In the afternoon we worked with markers and construction paper, laying out a physical example of the materials we could work with. In our case this was ancient pottery, and also the variables or attributes of possible pottery fragments. We had a specialist in our group, an academic that works with ancient Mediterranean pottery fragments, and she was able to give us a wide variety of attributes. Each fragment of pottery has multiple data points, such as shape, type, place found, date of creation, and type of glaze. Each of these attributes requires a further deconstruction, such as place, requiring both a name as a string value or text, and also a latitude and longitude value that’s numeric and geographical. RDF information needs to be very granular and specific. For example, not just a dollar amount for price, but two specifications — the dollar amount field would be a number reference, and also a currency reference that would point to a web-hosted ontology.

The value of “glaze” would point to an additional table containing information such as the elemental makeup and the percentage of each element contained within the fragment. It’s possible to use the RDF triple (subject<-->predicate<-->object) of glaze<-->element<-->percentage, but this would not necessarily be machine readable. People could understand that the percentage was a feature of the element, but machines/computers might get stuck at the element value. It’s not certain that machines would read an element and then also look for a percentage, most often the machine reading would stop at the element itself. If a blank node was used, perhaps titled “has components,” then this blank node could point to both the element and the value. This would relate the element and the percentage together without requiring one value to be privileged over the other. Using the title of “has components” would also make this blank node understandable for people.

Our RDF Graph for the term "glaze." On the left of "glaze" is the blank node with the name "has components."
Our RDF Graph for the term “glaze.” On the left of “glaze” is the blank node with the name “has components.”

Journal 1 – RDF and Linked Open Data

In the morning portion of class today we analyzed and critiqued projects that have occurred over the years, including the Indiana Ontology Philosophy Project [https://inpho.cogs.indiana.edu], and the 1995 Cervantes Project [http://cervantes.tamu.edu/V2/CPI/index.html]. We discussed RDF ontologies, or vocabularies, and we looked at a few databases that house these descriptors, such as dbpedia.org. Both scientific and humanistic data have been increasing exponentially over the last decade, and the need to link these resources together in an open format is very apparent. However, many academics are unaware that the methods they use to create and distribute data are closed systems and formats, such as Word documents and PDFs. Using the frameworks for linked open data can ensure that web-based projects become connected to the scholarly record, instead of being siloed and possibly forgotten in lonely corners of the Internet.

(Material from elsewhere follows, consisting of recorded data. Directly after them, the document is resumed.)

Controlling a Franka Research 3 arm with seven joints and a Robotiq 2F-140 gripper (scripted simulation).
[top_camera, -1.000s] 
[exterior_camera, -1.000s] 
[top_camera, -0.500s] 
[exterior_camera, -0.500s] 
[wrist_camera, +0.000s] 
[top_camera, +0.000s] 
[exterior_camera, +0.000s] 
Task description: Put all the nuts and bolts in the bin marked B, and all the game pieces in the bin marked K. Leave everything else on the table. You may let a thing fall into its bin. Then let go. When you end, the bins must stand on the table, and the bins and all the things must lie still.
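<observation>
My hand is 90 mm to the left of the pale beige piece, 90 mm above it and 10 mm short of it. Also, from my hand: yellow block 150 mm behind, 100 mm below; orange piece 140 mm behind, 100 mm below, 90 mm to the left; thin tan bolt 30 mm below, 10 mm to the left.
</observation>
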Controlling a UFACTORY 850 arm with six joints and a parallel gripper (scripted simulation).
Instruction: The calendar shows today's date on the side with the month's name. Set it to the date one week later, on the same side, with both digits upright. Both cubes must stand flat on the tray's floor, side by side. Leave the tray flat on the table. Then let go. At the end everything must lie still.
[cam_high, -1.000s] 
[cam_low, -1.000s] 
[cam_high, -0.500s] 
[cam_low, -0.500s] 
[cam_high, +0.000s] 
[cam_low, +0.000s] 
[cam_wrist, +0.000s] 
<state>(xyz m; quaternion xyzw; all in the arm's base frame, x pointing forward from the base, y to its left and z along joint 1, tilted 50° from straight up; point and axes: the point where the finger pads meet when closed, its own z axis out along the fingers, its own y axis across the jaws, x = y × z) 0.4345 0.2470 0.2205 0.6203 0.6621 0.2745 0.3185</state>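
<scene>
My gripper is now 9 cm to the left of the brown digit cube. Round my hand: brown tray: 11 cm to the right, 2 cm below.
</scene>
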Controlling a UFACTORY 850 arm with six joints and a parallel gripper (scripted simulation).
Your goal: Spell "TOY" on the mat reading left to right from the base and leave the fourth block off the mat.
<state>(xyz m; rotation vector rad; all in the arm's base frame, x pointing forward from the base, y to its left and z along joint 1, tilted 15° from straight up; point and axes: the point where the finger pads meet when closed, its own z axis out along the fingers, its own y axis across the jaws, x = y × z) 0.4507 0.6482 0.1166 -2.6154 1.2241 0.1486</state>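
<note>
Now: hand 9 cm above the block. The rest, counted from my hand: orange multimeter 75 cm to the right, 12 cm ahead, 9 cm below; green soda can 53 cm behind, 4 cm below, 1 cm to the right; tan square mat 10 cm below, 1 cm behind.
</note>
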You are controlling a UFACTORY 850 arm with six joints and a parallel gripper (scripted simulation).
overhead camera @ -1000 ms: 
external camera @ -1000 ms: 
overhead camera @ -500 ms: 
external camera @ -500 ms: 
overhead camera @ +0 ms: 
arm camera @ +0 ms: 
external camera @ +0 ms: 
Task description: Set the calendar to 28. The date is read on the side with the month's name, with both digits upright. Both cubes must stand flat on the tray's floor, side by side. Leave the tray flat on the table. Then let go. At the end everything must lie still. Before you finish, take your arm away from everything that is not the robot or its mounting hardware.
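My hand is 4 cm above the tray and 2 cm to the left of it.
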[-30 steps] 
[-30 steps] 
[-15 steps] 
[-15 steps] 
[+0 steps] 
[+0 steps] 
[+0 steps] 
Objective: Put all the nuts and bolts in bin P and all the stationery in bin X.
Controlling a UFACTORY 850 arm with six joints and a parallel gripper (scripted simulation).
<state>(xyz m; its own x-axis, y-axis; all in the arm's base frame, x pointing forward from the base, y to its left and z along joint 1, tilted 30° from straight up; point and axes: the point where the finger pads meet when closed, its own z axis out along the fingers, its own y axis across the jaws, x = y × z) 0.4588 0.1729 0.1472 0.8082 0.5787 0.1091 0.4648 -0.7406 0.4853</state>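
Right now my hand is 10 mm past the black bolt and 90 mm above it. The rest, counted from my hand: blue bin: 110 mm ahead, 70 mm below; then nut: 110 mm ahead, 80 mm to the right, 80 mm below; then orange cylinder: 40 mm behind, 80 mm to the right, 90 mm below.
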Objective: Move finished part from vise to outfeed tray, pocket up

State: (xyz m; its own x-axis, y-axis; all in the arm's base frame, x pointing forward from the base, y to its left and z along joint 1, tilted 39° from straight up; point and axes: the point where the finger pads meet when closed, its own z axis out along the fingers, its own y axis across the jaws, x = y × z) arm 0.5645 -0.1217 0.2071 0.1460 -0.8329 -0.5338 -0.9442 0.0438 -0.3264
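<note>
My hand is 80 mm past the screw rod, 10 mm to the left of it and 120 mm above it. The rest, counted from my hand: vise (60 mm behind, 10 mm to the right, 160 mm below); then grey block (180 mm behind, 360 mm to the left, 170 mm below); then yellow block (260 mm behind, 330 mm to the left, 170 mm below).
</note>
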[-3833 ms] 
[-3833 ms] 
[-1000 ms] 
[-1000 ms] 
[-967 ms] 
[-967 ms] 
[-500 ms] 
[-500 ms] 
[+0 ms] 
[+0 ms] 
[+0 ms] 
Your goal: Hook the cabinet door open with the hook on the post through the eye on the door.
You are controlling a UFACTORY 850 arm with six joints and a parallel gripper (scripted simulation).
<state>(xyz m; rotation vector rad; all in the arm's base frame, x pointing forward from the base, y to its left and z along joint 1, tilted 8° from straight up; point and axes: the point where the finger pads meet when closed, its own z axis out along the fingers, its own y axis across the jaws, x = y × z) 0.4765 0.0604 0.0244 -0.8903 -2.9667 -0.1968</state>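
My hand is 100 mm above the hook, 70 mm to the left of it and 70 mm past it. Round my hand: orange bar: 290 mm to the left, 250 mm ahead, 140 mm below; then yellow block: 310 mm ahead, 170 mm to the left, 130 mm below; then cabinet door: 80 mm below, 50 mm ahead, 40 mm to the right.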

In the afternoon we covered database types, including SQL, NoSQL, Graph, and LDAP. With each of these database types come benefits and also pitfalls, but the key takeaway is to use the database type you’re most familiar with to help get projects off the ground. SQL databases are more rigid than NoSQL, but the additional flexibility of NoSQL can help projects without a clear idea of their datasets to begin building while the initial development is still in process. RDF is itself a framework, but not a standard. This is obvious in the RDF acronym, Resource Description Framework, but the ubiquity of the term can make it appear as though RDF is fully fleshed-out and set in stone. Overall, what’s really being worked toward through RDF and Linked Open Data is to interconnect web resources in such a way that they’re beneficial for knowledge creation by humans, and this can only be done if they’re inherently readable and actionable by machines.

Screen capture of the Cervantes Project showing multiple problems, including character encoding.
Screen capture of the Cervantes Project showing multiple problems, including character encoding.
Screen capture of from the Shelley-Goodwin Archive, images and text match, and also additional viewing options.
Screen capture of from the Shelley-Godwin Archive, images and text match, and also additional viewing options.